◆ TO DO:
Search the records below for the word "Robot", then return every line where it appears.

(Stored data)
*** Block opens ***
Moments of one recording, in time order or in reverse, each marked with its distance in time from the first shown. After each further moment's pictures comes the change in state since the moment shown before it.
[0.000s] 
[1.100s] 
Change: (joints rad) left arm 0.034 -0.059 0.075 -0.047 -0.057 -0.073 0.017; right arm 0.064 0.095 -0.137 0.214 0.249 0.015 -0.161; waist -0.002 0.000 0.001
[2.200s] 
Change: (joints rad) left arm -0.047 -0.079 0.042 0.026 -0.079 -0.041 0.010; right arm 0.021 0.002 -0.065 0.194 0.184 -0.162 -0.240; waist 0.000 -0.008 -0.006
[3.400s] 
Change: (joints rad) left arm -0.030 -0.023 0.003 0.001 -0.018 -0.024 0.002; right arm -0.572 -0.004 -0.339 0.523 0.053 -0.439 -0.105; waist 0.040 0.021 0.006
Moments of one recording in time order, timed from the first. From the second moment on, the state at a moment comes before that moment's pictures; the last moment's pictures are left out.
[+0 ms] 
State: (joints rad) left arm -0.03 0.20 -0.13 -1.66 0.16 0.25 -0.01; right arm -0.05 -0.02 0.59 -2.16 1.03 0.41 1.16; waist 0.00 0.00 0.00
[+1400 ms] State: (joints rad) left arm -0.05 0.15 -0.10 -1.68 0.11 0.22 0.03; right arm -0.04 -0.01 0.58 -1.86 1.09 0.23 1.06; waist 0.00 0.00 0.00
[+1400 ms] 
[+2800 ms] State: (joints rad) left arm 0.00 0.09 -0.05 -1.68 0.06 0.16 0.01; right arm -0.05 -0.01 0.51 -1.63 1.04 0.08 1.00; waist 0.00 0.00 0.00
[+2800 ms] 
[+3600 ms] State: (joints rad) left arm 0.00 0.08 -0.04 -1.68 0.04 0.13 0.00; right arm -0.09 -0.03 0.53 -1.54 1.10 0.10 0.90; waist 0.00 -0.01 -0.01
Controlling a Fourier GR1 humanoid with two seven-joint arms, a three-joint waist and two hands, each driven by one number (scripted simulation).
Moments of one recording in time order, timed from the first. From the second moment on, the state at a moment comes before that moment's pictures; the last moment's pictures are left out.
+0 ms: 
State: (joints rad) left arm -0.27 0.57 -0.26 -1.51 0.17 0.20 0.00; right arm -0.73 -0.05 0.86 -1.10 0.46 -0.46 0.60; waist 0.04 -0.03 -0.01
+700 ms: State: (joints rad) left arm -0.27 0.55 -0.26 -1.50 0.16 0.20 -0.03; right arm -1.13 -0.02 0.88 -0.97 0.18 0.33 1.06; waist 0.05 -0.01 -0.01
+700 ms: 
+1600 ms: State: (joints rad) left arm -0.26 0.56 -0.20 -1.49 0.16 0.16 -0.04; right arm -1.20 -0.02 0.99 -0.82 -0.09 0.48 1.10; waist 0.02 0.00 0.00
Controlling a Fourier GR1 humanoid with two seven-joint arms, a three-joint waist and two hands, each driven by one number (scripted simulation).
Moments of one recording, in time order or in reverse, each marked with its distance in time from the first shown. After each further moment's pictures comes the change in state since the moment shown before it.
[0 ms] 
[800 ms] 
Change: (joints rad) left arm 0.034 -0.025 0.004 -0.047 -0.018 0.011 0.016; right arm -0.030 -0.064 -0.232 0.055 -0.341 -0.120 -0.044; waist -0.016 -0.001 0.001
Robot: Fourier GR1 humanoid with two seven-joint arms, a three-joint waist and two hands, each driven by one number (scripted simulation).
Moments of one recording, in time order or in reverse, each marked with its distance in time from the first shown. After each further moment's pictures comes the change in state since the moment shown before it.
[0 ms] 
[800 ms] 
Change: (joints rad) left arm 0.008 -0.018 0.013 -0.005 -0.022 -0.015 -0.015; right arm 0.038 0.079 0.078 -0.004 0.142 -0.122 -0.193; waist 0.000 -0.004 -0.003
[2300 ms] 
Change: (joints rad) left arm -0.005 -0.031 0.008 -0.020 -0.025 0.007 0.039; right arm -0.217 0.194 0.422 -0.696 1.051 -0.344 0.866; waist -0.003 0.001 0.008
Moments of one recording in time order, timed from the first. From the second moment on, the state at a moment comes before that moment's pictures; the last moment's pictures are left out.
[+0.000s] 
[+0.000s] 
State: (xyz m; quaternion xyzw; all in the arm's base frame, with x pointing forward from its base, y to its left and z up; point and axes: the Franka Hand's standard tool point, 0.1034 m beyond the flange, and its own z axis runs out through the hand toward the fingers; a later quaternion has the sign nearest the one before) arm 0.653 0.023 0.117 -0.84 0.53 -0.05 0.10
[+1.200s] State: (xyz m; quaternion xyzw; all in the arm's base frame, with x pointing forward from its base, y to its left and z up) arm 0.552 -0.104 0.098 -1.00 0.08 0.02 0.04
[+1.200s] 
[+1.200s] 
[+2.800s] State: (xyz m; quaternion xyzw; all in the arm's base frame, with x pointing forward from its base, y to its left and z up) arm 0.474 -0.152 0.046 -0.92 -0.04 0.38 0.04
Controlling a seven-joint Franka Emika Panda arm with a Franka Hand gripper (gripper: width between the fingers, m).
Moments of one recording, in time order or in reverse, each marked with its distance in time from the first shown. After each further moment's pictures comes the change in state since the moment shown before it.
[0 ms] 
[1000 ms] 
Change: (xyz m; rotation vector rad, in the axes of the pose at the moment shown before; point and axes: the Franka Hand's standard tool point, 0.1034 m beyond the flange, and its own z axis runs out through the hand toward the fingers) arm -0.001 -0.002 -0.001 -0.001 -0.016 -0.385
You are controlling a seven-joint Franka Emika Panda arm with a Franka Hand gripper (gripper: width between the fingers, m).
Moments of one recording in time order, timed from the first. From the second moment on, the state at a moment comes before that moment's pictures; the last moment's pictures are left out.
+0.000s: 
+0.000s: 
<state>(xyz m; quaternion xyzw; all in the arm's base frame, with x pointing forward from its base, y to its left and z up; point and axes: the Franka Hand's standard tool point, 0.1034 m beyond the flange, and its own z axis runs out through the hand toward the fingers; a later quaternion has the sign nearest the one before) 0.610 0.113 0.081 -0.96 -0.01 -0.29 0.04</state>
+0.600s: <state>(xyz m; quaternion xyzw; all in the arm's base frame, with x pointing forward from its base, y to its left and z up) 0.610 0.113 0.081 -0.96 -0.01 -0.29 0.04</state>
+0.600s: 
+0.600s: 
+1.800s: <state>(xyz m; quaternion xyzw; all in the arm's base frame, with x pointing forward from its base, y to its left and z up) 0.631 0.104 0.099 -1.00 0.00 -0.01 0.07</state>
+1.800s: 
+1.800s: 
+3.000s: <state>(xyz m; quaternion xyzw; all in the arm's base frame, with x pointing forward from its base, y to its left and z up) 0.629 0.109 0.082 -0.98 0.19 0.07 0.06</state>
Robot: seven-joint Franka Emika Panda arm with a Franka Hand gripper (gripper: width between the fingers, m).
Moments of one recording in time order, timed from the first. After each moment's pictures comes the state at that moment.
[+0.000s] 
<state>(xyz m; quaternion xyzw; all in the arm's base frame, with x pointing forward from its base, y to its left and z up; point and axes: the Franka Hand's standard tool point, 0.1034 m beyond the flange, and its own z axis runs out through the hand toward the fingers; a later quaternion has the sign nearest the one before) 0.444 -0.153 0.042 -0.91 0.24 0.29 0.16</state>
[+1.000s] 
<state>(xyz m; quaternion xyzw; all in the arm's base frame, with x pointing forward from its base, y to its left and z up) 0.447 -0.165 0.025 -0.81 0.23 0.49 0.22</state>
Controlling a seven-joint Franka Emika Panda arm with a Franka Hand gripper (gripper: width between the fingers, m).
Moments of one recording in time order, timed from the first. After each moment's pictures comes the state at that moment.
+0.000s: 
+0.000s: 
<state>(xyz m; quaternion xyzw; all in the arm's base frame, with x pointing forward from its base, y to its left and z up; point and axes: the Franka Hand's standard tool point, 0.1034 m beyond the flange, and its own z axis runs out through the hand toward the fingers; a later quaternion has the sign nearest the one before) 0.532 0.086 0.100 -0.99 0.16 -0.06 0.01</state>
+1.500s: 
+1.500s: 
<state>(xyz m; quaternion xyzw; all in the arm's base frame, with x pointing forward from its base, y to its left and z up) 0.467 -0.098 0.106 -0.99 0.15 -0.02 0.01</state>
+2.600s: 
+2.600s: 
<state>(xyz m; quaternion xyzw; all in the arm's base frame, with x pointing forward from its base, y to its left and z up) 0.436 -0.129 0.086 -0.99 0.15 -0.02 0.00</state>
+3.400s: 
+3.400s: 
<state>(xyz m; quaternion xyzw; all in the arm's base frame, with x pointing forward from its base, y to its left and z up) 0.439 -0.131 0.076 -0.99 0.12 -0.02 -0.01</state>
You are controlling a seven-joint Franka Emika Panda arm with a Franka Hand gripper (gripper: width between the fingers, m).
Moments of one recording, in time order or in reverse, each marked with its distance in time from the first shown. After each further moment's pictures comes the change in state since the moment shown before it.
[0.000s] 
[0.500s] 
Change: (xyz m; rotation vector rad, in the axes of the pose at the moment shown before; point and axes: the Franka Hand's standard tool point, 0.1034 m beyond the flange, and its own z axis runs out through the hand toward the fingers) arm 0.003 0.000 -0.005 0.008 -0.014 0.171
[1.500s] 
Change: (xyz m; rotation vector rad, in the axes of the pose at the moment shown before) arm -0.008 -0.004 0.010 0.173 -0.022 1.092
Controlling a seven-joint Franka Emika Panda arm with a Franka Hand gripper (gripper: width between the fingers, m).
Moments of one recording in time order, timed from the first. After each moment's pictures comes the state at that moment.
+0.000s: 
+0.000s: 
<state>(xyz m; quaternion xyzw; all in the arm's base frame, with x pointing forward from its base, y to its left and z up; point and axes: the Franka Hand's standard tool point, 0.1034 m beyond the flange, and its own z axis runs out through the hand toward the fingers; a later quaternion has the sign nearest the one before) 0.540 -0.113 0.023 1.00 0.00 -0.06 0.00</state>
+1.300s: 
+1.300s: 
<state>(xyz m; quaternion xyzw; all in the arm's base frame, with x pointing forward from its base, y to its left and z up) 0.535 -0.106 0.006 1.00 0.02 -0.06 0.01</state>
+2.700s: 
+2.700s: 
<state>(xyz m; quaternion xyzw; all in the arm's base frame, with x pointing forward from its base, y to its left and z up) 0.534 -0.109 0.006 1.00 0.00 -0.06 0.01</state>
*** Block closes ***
◆ FINISHED TASK:
Robot: Fourier GR1 humanoid with two seven-joint arms, a three-joint waist and two hands, each driven by one number (scripted simulation).
Robot: seven-joint Franka Emika Panda arm with a Franka Hand gripper (gripper: width between the fingers, m).

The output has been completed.